**WORK TO COMPLETE**
Please count the lines in the data below that mention the word "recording", then give only the total.

**SUPPLIED MATERIAL**
--------------------------------------------------
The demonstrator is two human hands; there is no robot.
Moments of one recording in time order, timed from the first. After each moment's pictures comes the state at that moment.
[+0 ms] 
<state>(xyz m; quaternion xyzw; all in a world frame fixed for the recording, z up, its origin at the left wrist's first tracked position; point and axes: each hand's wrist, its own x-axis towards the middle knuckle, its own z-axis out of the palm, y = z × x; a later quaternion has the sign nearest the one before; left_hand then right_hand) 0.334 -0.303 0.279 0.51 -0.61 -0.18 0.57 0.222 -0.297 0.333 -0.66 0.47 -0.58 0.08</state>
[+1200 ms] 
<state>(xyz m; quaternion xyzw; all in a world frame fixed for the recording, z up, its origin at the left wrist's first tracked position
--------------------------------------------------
**OUTPUT**
3